Рис. 3. Филогенетическое дерево, реконструированное с помощью программы fastme с использованием модели MtREV. Укоренение проводилось в среднюю точку.

Наконец, было получено филогенетическое дерево, реконструированное с помощью программы IQ-Tree. В основе работы алгоритма этой программы лежит метод наибольшего правдоподобия (Maximum likelihood).

Программа IQ-Tree является одной из самых эффективных программ по реконструкции филогенетических деревьев, а посему ожидается на выходе получить дерево, топология которого будет максимально приближена к топологии исходного дерева (см. Рис. 4.). Команда на bash:
iqtree -s term4_pr2_cyb_alignment.phy


Рис. 4. Филогенетическое дерево, реконструированное с помощью программы IQ-Tree, основанной на методе наибольшего правдоподобия. Дерево укоренялось в среднюю точку.

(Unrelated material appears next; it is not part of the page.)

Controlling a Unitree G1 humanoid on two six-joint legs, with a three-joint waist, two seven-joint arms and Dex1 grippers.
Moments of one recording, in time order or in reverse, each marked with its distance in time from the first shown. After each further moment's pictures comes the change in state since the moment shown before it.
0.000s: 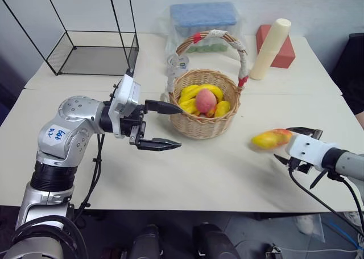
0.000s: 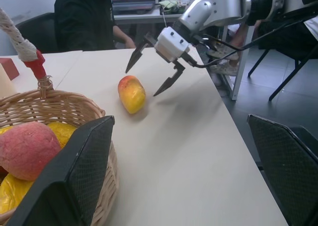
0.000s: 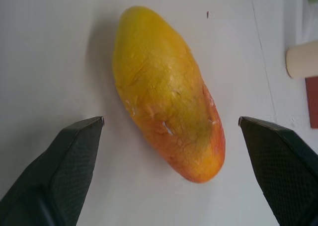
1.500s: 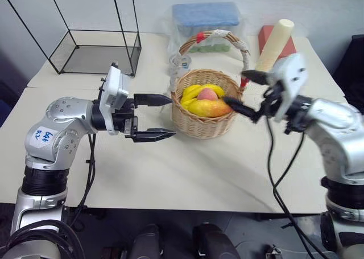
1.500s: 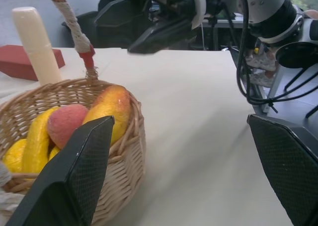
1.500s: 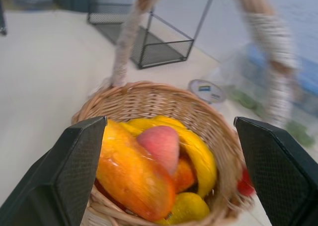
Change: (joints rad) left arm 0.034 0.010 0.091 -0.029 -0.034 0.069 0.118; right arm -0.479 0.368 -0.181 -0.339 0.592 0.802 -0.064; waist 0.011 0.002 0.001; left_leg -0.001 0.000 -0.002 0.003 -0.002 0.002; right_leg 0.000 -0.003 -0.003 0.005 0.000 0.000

Как нетрудно заметить из рисунка, дерево, построенное программой IQ-Tree, не содержит ошибок и имеет точно такую же топологию, что и исходное дерево. Таким образом, эмпирическим путём было показано, что программа IQ-Tree действительно наиболее точно и эффективно справляется с задачей реконструкции филогенетических деревьев по последовательностям.